If you feel tired all the time, can't concentrate, are having trouble controlling your weight or are experiencing any of the symptoms above, it might not even occur to you that depression could be the cause.

Don't forget that there are different types of depression. For some people, the depression can be so severe that they have to struggle just to get out of bed and face each day. For others, it can be less severe but still there, affecting general outlook. Some people cover depression well and continue working, taking care of their families and just managing to get through the day.

Why is it Important to Treat Depression?

Having depression is serious for anyone. It affects pretty much every aspect of your life. It drains your energy and makes it hard to work up any interest in basic activities. It can put a big strain on your relationship with your spouse and children. Job performance can suffer. People with diabetes seem to have more trouble controlling their blood sugar. There's been some evidence that glucose levels improve as the depression goes away.

If you think there's any chance that you could be suffering from depression, your doctor can help you find a psychiatrist or other mental health clinician who can sort out whether your symptoms are caused by diabetes alone or whether depression is playing a role. If you find that you do have depression, it's important for your mental health clinician to work with the rest of your health care team to coordinate your treatment plan.

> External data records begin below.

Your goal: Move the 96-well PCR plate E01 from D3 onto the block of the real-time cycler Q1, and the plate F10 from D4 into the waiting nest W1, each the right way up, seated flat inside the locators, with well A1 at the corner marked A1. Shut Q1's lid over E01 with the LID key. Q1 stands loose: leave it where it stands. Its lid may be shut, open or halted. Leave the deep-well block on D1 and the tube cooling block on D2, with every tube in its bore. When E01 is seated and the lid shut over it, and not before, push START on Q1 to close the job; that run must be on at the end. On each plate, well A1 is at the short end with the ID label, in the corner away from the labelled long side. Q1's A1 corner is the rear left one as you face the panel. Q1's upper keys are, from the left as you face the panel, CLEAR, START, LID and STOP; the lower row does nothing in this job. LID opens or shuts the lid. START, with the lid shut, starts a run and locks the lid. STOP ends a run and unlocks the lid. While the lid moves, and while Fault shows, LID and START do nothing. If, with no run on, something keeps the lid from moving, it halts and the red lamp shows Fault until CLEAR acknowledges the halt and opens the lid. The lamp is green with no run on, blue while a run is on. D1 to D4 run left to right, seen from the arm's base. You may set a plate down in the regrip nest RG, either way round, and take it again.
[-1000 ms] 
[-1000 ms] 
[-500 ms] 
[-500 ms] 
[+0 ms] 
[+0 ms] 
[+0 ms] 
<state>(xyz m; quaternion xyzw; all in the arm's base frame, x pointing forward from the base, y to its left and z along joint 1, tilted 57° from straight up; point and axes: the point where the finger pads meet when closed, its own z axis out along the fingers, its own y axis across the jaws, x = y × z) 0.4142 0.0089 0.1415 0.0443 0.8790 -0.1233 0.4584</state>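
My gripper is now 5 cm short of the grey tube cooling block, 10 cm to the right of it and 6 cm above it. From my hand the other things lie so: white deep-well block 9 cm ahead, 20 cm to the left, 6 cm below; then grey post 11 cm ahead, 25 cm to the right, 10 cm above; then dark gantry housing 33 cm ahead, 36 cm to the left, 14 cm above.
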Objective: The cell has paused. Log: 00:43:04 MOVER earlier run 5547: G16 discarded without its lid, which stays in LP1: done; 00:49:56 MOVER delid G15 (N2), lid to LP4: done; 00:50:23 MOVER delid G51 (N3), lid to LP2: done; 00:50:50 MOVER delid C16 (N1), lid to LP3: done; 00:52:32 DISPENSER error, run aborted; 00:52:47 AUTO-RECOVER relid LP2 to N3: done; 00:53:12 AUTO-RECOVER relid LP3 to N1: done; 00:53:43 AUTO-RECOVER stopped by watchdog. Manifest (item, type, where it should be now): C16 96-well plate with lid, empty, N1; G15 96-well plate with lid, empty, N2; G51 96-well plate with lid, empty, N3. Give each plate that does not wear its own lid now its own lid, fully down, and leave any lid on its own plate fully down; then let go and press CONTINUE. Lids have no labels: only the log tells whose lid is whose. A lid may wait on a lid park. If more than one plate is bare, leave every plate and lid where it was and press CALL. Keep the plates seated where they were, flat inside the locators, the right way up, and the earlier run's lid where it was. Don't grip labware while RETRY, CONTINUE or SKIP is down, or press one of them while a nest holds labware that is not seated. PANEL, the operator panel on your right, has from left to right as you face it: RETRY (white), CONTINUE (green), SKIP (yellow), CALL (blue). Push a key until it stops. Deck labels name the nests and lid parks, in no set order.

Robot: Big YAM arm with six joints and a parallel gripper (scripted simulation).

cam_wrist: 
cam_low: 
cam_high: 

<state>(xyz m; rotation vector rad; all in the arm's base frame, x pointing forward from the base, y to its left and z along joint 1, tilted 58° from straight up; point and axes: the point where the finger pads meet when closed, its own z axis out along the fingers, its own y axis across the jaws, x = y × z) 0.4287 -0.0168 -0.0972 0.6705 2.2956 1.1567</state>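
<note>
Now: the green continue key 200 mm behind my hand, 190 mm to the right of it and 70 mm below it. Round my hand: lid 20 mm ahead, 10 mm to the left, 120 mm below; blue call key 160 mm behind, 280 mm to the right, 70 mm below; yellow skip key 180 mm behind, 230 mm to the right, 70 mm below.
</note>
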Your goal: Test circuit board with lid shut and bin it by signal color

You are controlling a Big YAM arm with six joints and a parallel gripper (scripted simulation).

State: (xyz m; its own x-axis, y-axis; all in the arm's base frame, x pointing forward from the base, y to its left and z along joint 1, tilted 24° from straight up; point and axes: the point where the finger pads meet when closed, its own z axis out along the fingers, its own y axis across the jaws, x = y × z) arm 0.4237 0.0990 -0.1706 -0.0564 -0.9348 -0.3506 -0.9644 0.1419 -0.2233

Excellent Treatments are Available

There have been many developments in the treatment of depression in recent years. New antidepressant medications have fewer side effects for many people, although you may have to try several medications before you find the one that's right for you.

Psychotherapy, or "talk" therapy, is effective for many people too, often in combination with medication. Different types of talk therapy can also help people with diabetes who don't have depression. One thing is certain: anyone with depression should seek treatment. Treating depression in people with diabetes has been shown to help with blood sugar control. And if there's a chance that treating depression may help avoid diabetes onset, that's one more reason to consider talking to a mental health professional.